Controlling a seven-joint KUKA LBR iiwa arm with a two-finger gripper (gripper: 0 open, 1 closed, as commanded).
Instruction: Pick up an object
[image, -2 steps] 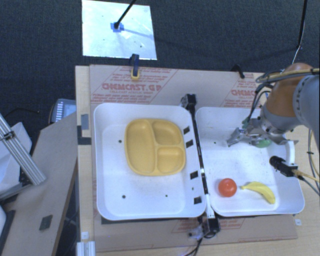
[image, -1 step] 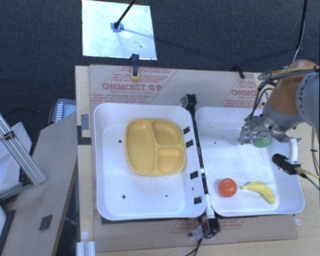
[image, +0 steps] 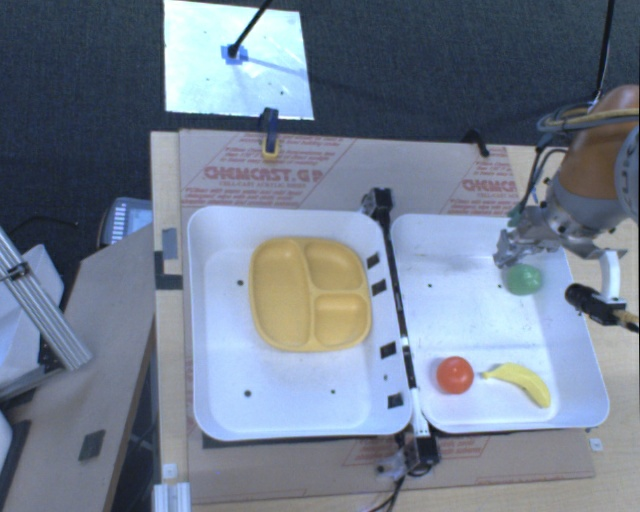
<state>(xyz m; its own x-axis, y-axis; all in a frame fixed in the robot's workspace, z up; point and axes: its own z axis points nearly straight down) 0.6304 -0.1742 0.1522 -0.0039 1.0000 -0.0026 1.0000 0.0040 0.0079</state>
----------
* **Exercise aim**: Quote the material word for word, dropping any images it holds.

* **Response box**:
Controlling a seven-joint KUKA LBR iiwa arm with a two-finger gripper (gripper: 0 open, 1 closed, as commanded).
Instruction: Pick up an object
[image, -2 steps] 
[image, -1 step] 
[image, +0 steps] 
<state>(xyz m; its own x-axis, y-axis; all in a frame fixed in the robot's workspace, z up; point and axes: its own z axis points nearly straight down) 0.6304 -0.1742 0.1522 -0.0039 1.0000 -0.0026 1.0000 0.0040 0.0079</state>

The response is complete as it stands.